Exercise aim: A bare number is all that is needed: how many lines below contain the string "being"?

Excerpts from a dataset:
BEGIN
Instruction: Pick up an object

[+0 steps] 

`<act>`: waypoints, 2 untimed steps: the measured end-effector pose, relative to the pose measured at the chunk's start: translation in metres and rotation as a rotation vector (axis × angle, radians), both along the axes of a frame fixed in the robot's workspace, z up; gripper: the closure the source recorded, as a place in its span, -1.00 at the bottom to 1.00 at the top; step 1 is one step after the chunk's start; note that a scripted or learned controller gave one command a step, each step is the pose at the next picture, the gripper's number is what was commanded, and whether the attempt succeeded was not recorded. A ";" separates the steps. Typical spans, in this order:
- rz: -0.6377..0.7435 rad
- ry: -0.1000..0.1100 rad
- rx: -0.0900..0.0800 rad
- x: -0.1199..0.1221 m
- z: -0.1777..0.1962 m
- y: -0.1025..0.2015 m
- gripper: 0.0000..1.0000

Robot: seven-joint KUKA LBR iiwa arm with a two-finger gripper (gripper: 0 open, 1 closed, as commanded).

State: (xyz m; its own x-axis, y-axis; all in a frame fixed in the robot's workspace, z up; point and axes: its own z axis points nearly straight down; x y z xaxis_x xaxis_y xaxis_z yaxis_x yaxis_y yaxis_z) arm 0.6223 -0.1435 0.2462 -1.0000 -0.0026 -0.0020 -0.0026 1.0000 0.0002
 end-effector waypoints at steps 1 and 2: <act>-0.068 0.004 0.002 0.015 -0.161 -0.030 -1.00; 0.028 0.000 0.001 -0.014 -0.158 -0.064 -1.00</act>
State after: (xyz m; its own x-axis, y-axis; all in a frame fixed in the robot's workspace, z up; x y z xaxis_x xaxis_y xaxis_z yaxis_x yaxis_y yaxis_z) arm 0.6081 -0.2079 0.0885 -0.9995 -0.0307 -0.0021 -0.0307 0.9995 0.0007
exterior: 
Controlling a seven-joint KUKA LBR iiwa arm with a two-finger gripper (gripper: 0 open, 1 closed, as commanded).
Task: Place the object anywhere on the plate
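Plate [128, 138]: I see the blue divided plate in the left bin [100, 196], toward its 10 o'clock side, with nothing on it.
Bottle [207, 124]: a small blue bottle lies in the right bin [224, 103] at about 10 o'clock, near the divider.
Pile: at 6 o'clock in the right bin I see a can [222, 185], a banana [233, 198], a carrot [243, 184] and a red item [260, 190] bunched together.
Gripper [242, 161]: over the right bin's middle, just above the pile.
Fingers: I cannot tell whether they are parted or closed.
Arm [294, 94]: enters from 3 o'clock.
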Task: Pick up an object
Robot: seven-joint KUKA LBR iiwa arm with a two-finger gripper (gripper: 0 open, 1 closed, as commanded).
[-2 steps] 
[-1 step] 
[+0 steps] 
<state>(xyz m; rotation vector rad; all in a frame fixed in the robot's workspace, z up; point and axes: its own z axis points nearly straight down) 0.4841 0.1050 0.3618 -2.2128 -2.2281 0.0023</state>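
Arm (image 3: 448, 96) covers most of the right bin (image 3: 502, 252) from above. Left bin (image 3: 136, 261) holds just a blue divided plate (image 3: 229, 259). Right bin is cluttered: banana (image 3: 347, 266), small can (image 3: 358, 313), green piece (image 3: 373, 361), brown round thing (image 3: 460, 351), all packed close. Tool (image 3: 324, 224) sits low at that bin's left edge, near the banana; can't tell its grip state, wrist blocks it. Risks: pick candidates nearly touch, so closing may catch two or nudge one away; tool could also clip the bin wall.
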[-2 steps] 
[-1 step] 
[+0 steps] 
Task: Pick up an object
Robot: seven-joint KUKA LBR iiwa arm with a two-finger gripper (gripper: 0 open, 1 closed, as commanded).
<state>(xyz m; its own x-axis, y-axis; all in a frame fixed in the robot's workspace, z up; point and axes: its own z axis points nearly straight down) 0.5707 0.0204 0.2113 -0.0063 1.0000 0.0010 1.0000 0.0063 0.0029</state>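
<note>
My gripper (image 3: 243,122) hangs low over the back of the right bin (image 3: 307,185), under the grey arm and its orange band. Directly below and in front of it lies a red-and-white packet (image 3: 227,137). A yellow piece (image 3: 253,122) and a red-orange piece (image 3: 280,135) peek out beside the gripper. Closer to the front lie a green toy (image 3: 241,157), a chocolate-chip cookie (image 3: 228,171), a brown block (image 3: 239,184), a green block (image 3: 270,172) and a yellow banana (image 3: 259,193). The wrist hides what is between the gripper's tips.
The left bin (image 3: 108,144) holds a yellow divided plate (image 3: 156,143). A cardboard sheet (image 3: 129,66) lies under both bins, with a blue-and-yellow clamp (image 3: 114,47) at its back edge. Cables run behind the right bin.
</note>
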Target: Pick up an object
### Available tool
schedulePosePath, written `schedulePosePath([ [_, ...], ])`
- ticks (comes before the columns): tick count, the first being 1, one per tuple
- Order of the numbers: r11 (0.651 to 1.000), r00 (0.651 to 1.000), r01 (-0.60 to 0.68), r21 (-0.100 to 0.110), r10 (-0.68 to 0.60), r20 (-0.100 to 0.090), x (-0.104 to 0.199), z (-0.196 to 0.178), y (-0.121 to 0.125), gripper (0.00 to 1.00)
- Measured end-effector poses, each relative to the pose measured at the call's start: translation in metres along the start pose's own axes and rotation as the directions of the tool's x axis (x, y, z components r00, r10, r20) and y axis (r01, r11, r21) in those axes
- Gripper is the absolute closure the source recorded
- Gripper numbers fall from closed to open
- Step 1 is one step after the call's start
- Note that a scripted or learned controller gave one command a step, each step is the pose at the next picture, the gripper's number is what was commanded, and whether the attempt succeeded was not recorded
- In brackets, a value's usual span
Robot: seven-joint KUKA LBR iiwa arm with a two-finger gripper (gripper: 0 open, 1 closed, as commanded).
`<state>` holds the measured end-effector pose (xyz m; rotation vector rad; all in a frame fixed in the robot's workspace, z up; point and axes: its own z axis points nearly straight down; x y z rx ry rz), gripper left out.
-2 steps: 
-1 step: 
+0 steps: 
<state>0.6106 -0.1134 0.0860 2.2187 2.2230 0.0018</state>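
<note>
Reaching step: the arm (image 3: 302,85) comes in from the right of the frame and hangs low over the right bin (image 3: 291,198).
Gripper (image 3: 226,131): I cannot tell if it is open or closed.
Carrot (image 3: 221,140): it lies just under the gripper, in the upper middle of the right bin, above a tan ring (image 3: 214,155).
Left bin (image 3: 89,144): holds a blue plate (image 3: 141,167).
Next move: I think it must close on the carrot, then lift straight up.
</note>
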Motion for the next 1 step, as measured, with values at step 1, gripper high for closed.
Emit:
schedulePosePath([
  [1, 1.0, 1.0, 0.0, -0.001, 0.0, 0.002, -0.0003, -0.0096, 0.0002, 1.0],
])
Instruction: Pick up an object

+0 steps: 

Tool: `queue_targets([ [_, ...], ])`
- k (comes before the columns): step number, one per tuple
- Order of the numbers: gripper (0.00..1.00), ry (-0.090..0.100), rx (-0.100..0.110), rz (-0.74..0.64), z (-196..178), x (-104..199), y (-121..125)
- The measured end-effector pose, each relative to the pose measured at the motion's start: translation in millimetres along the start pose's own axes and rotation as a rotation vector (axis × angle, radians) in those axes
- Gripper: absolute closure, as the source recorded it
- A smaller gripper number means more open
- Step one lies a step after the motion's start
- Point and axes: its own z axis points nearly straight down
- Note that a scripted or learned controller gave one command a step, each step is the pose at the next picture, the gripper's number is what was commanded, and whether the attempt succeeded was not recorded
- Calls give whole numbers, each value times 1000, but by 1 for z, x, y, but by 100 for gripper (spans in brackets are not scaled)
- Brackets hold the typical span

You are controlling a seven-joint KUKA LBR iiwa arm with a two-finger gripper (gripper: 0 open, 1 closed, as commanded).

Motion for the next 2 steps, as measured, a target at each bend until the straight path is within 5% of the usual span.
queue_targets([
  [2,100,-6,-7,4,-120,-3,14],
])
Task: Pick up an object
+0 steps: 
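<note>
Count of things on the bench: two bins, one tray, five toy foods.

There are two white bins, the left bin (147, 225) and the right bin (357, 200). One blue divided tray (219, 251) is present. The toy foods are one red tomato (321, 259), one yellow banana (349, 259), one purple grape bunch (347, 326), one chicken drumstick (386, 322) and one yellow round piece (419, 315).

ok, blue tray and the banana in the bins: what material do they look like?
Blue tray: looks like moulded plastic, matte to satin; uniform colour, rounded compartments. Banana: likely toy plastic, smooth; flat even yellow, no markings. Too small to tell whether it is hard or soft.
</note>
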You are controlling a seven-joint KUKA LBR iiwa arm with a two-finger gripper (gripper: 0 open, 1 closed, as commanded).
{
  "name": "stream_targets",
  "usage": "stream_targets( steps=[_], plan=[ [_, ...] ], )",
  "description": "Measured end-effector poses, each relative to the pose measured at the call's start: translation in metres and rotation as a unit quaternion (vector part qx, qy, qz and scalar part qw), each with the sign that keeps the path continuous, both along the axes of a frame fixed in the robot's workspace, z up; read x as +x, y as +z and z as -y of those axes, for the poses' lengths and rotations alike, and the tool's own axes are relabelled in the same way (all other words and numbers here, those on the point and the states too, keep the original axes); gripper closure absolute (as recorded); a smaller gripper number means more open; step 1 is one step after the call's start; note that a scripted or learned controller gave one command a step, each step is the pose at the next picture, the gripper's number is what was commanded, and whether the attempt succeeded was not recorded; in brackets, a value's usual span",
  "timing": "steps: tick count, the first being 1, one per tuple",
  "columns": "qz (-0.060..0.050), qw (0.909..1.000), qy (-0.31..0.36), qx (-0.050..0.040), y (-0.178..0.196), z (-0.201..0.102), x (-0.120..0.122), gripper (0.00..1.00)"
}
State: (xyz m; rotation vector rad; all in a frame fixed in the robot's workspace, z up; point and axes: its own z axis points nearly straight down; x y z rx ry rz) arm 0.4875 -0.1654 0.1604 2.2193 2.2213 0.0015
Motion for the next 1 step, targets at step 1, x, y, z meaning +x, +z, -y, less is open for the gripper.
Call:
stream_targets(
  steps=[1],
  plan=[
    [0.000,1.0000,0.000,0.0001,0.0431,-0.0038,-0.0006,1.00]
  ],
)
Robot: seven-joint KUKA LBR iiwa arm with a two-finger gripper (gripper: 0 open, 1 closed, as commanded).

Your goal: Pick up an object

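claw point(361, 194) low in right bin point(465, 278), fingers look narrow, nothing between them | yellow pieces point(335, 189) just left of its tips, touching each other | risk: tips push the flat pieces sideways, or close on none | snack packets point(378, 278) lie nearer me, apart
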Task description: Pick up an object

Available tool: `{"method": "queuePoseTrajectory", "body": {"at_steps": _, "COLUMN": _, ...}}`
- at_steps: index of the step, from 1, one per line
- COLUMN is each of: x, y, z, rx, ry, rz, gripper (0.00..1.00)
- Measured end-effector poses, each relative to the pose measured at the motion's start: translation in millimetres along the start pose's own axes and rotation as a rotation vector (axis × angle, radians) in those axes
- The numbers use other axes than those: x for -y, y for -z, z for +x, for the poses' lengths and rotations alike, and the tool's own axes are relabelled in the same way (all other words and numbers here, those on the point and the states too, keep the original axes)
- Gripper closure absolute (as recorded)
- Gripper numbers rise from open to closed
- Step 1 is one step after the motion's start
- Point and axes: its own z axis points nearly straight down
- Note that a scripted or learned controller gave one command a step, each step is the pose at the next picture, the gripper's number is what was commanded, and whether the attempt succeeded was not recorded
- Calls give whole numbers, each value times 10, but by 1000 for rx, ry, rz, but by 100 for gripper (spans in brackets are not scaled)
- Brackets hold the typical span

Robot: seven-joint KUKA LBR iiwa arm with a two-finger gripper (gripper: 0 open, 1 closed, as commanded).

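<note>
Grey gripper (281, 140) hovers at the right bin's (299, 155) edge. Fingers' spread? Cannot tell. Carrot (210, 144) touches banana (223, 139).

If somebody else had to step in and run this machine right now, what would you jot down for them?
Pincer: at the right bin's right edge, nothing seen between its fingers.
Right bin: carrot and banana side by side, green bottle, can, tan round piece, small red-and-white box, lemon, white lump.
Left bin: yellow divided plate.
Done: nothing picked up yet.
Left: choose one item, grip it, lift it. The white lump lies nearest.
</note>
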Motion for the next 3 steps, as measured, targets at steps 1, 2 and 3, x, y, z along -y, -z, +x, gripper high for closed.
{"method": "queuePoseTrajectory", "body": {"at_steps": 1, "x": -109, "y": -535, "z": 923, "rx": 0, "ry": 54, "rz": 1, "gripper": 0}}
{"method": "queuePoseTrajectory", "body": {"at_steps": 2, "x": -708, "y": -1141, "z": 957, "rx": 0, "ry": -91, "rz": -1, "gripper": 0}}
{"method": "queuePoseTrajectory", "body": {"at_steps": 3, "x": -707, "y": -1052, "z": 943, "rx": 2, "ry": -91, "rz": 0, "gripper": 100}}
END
Response below: 2